— What you need to do —
Should a line below contain the word "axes", report it.

— Working data —
##############################

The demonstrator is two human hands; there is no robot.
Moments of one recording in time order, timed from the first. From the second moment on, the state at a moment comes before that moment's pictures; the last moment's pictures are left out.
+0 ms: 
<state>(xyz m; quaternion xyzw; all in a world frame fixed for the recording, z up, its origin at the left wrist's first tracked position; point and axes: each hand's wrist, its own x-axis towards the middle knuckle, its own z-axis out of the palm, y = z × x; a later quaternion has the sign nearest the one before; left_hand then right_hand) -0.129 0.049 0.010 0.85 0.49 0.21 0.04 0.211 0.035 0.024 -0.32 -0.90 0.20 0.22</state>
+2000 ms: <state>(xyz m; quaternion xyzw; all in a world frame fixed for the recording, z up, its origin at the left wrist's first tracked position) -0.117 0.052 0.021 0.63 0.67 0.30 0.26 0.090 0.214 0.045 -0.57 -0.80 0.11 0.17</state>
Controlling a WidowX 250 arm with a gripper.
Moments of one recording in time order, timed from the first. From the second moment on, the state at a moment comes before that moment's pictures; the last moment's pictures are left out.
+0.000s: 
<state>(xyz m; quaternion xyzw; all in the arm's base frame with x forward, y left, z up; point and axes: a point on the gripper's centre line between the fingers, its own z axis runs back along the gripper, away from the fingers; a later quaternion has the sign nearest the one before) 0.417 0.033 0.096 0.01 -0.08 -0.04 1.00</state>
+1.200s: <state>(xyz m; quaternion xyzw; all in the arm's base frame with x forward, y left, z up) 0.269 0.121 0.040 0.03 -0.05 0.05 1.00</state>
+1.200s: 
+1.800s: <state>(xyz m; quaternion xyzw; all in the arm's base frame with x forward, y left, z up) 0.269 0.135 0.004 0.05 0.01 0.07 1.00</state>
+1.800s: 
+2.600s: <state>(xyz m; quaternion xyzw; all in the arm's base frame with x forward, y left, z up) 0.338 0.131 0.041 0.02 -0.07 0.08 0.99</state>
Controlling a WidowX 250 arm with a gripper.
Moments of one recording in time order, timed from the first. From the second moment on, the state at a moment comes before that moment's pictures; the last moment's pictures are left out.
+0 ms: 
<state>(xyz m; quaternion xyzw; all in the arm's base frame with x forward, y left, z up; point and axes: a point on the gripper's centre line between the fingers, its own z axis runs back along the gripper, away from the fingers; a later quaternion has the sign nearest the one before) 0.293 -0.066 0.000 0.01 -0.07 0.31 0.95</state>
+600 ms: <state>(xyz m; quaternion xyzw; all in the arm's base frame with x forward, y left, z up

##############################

— Expected answer —
<state>(xyz m; quaternion xyzw; all in a world frame fixed for the recording, z up, its origin at the left wrist's first tracked position; point and axes: each hand's wrist, its own x-axis towards the middle knuckle, its own z-axis out of the palm, y = z × x; a later quaternion has the sign nearest the one before; left_hand then right_hand) -0.129 0.049 0.010 0.85 0.49 0.21 0.04 0.211 0.035 0.024 -0.32 -0.90 0.20 0.22</state>
<state>(xyz m; quaternion xyzw; all in the arm's base frame with x forward, y left, z up; point and axes: a point on the gripper's centre line between the fingers, its own z axis runs back along the gripper, away from the fingers; a later quaternion has the sign nearest the one before) 0.417 0.033 0.096 0.01 -0.08 -0.04 1.00</state>
<state>(xyz m; quaternion xyzw; all in the arm's base frame with x forward, y left, z up; point and axes: a point on the gripper's centre line between the fingers, its own z axis runs back along the gripper, away from the fingers; a later quaternion has the sign nearest the one before) 0.293 -0.066 0.000 0.01 -0.07 0.31 0.95</state>

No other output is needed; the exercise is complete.